Finlande : la construction de l'EPR, déjà en retard, est en arrêt

Publié le par dan29000

EPR finlandais : le chantier en arrêt à durée indéterminée

 

Après le chantier de l’EPR de Flamanville, c’est à celui d’Olkiluoto, en Finlande, d’entrer en pause. Démarré en 2005, il cumule lui aussi les retards et surcoûts.

 

 

Depuis quelques temps, des différents importants opposent Areva, le constructeur, à l’opérateur finlandais TVO. Les deux groupes se réclament mutuellement des milliards d’euros de dédommagement pour les retards et surcoûts du chantier (Areva réclame 2,7 milliards de TVO et TVO 1,8 milliards d’Areva), Areva accusant notamment TVO de pinailler tandis que TVO lui reproche les surcoûts.

Dès décembre 2013, TVO avait reproché à Areva d’avoir retiré des travailleurs du chantier sans l’en avertir. Le 28 février, le quotidien finlandais Kauppalehti a révélé qu’Areva n’allait pas renouveler les contrats de 50 contremaîtres sur le chantier, et que les autres contrats arrivant à échéance en mars ne seraient pas renouvelés non plus. Ce qui signifie que les travaux vont être arrêtés pour une durée indéterminée.

Depuis, TVO et Areva refusent de s’engager sur une date de mise en service… Sous réserve qu’Areva et TVO arrivent à s’entendre pour reprendre le chantier, le raccordement au réseau de l’EPR d’Olkiluoto, initialement prévu pour 2009, serait donc repoussé à 2018, voire 2020… ! Comme l’a récemment exprimé Jacques Repussard, patron de l’Autorité de Sûreté Nucléaire, "dire qu’on va construire un EPR en quatre ans, ce n’était pas très sérieux"...

Espérons dans tous les cas qu’Areva et TVO auront la sagesse d’arrêter les frais et d’abandonner définitivement et au plus vite ce puits sans fond !

Voici ci-dessous la traduction de l’article paru le 28 février dans Kauppalehti (merci à Ulla, Odile et Michel pour la traduction) :

28.2.2014

Areva gèle le chantier d’Olkiluoto

La querelle concernant les compensations et le système d’automation non terminé est sur le point de provoquer l’arrêt de la construction d’Olkiluoto3. L’achèvement de cette centrale nucléaire se trouve une fois de plus repoussé.
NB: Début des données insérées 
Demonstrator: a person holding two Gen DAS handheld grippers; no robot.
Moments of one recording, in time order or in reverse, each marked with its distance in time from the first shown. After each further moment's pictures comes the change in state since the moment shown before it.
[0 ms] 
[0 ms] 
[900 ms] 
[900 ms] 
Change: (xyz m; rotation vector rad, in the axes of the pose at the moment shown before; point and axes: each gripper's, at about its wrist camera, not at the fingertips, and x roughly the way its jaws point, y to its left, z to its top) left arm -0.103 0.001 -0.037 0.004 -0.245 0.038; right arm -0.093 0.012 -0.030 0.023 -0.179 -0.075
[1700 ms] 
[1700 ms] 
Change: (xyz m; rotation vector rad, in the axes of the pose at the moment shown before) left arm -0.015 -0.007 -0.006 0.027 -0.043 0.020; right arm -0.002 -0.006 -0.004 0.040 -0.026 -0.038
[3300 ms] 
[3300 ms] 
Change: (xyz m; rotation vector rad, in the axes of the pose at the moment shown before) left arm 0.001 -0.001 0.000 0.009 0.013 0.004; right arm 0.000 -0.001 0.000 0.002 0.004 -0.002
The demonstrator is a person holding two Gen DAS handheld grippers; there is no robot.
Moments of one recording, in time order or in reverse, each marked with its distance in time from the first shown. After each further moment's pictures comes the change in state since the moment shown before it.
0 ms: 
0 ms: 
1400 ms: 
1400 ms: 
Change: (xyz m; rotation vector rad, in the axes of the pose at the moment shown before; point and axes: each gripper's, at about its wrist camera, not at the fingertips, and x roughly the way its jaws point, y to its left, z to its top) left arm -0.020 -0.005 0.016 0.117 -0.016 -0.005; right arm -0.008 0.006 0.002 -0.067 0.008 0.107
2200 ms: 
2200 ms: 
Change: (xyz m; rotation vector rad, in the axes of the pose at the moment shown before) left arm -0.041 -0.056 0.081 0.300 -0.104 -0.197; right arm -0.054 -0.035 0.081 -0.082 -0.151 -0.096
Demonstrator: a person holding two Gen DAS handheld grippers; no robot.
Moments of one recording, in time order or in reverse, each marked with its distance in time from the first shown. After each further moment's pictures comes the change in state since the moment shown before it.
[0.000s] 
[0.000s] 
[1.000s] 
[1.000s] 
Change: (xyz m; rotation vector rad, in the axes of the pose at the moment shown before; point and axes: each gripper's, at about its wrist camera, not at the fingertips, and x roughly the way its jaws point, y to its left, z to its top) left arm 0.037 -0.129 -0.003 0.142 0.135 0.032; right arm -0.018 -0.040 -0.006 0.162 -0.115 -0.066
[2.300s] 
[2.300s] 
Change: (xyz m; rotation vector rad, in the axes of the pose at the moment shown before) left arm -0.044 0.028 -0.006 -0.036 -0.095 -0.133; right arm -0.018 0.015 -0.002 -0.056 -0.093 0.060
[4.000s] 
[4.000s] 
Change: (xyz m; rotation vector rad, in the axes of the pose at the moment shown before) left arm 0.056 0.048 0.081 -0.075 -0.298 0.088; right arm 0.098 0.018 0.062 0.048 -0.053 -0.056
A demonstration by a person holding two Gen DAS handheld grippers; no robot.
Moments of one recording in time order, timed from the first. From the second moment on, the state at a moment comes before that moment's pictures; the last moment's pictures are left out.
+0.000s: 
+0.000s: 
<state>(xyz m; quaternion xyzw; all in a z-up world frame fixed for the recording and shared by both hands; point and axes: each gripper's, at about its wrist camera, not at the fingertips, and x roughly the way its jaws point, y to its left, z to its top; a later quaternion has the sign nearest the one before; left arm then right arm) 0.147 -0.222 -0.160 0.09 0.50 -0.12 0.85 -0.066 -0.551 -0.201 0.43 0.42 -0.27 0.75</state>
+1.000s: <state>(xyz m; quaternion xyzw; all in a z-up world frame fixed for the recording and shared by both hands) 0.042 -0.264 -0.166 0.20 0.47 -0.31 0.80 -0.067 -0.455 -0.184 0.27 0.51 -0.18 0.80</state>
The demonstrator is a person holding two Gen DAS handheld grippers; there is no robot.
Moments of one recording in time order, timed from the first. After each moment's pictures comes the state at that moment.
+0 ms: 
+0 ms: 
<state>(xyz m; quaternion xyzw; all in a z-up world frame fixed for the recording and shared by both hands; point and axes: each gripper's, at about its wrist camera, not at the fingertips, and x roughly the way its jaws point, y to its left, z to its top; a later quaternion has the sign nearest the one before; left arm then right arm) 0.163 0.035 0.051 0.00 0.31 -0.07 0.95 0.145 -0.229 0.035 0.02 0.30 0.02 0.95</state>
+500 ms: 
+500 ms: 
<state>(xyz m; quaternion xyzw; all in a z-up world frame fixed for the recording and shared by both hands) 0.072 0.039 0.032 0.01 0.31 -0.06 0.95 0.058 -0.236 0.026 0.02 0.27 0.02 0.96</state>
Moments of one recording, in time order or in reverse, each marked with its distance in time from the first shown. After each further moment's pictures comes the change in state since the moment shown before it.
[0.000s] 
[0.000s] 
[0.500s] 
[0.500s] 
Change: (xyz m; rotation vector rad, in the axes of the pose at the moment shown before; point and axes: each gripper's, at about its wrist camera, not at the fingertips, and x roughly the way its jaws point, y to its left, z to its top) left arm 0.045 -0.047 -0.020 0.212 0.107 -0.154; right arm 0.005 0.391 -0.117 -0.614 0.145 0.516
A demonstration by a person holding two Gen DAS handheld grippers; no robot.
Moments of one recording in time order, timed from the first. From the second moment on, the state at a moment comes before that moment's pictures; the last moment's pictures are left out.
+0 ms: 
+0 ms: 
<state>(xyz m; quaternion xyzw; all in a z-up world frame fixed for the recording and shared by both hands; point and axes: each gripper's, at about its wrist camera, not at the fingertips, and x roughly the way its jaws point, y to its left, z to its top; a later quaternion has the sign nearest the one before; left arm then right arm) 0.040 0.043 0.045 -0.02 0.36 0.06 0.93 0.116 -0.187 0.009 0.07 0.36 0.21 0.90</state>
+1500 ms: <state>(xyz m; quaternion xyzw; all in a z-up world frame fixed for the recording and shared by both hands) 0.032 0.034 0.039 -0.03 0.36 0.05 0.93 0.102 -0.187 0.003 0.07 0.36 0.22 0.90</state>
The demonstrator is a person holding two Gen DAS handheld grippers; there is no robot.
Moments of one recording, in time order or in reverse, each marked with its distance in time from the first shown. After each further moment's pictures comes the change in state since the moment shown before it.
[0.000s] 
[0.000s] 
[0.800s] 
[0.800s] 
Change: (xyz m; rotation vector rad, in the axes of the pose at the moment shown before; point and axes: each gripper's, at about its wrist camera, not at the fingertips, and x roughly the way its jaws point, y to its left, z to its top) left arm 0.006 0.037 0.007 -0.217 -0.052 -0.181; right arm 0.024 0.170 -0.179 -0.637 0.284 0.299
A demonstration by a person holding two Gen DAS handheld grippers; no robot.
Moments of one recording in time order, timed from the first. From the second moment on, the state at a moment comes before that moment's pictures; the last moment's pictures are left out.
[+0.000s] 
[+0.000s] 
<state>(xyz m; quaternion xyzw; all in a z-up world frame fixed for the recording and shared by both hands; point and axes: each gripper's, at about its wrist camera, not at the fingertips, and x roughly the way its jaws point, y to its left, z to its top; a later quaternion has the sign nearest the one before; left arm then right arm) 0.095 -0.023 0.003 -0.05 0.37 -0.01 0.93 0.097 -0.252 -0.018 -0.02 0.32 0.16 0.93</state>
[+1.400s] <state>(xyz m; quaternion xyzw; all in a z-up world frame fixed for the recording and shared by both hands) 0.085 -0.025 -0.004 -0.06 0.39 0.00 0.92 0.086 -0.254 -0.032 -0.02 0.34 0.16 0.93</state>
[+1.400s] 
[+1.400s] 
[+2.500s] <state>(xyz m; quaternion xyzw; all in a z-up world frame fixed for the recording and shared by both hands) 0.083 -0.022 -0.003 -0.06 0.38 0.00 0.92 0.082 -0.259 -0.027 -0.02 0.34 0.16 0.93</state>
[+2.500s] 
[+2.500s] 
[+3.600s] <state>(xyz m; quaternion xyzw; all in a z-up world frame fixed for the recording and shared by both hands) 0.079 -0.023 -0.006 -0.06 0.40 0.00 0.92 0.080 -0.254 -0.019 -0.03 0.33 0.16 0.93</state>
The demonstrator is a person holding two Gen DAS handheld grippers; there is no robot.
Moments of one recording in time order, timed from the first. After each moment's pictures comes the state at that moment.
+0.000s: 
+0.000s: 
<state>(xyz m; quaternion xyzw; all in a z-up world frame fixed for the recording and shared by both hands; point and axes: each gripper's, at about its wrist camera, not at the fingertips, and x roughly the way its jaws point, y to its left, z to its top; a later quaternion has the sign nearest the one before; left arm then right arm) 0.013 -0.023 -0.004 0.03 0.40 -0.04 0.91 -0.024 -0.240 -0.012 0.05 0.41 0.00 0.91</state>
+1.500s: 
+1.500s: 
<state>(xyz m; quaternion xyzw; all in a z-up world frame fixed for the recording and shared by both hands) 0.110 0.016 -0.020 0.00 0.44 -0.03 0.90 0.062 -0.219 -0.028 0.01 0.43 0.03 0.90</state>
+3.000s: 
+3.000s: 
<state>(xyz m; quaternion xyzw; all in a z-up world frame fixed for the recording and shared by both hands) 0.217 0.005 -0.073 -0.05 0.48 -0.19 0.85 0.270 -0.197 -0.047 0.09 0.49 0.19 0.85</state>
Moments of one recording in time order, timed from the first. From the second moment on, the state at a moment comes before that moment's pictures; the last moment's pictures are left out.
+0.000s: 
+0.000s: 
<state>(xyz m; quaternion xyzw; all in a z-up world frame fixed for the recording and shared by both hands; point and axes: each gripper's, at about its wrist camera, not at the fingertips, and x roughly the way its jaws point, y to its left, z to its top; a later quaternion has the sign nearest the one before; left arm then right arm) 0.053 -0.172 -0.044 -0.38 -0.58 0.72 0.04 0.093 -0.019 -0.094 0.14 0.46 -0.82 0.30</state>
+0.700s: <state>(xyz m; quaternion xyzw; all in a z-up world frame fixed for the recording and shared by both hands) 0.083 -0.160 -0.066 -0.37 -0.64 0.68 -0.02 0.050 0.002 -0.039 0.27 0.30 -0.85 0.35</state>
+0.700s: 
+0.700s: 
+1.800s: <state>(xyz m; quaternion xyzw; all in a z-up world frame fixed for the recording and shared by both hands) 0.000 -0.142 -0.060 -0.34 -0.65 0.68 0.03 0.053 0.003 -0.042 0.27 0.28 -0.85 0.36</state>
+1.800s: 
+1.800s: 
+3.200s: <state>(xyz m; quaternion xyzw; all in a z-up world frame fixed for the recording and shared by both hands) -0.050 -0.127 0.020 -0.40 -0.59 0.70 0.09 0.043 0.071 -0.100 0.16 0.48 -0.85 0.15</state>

La construction du réacteur Olkiluoto3 est sur le point d’être presque complètement arrêtée.

Selon les informations recueillies par Kauppalehti, Areva n’a pas prolongé les contrats de travail des contremaîtres qui se terminaient aujourd’hui et la même chose va probablement se produire avec les contrats de travail des contremaîtres se terminant fin mars.

D’habitude, à cette époque de l’année, les contrats ont déjà été renouvelés pour l’année qui vient.

Aujourd’hui, une cinquantaine de contremaîtres finlandais et français vont arrêter de travailler sur le site. Le seul travail qui doit continuer sera de mettre la dernière main à la façade de la centrale, de mettre le diesel en service et d’assurer la maintenance de la centrale.

Depuis le début de février, quand a eu lieu le test de pression, pratiquement rien d’autre n’a été fait.

Le troisième réacteur d’Olkiluoto était censé être prêt en 2009. Areva n’a pas communiqué de nouveau calendrier et n’a pas changé sa propre estimation prévoyant que la centrale serait terminée cette année.

"Prête peut-être en 2018-2020"

TVO a estimé l’an dernier que la centrale serait terminée au plus tôt en 2016.

Areva était censé annoncer le calendrier d’OL3 en début d’année, mais cela n’a pas été fait.

Selon des estimations données à Kauppalehti aujourd’hui, la centrale sera prête en 2018, voire même 2020.

« Chaque mois d’arrêt du travail sur le site signifie trois mois supplémentaires pour finir de construire la centrale. » Cette affirmation émane de sources travaillant sur le site mais qui ont demandé à rester anonymes.

Selon leur estimation, l’arrêt des travaux sur le site est dû tout particulièrement au différend opposant Areva et TVO sur les compensations financières résultant du retard des travaux et de la non-complétion de l’ingénierie du système d’automation.

Areva réclame 2,7milliards d’euros de compensation à TVO. TVO de son côté a déclaré avoir perdu 1,8 milliard d’euros à cause du retard et exige aussi des compensations d’Areva.

Lors de la pose de la première pierre d’OL3 en septembre 2005, les coûts de construction étaient estimés à environ 3,5 milliards d’euros. Le fournisseur de la centrale, Areva a estimé publiquement il y a environ un an que le coût final d’OL3 pourrait aller jusqu’à 8,5 milliards d’euros.